What is the number of lines in the data below that hold the word "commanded"? Give nothing beyond that number.

>>>>

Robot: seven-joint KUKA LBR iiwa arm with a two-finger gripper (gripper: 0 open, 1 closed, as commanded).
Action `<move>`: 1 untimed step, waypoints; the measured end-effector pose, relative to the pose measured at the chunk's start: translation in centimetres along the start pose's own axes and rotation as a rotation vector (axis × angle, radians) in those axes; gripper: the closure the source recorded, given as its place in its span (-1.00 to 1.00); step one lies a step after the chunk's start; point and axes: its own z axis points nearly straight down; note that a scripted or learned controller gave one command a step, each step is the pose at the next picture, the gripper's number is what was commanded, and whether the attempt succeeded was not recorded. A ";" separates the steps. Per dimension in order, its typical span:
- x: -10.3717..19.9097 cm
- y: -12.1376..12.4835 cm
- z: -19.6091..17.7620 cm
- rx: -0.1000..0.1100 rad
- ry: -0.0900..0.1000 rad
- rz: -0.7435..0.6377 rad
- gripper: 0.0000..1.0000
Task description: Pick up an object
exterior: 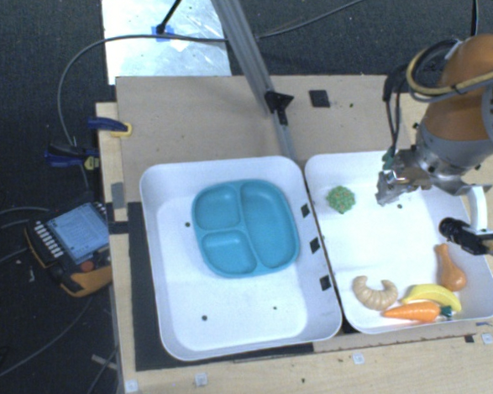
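The right white bin (376,250) holds a green broccoli floret (341,199) near its far left. Along its near edge lie a tan croissant (376,292), an orange carrot (414,311), a yellow banana (434,295) and a brown pear-shaped piece (450,268). My gripper (391,188) hangs over the far right part of this bin, to the right of the broccoli and apart from it. Nothing shows between its fingers.
The left white bin (179,323) carries a blue divided plate (245,226). A metal pole (249,57) slants across the bench behind the bins. Clamps (98,126) and a handheld controller (71,246) lie left of the bench.
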 end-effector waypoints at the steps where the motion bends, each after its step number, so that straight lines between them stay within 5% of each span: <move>1: 0.4 -0.2 -4.5 0.001 0.001 -0.005 1.00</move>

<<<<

= SOLUTION =
2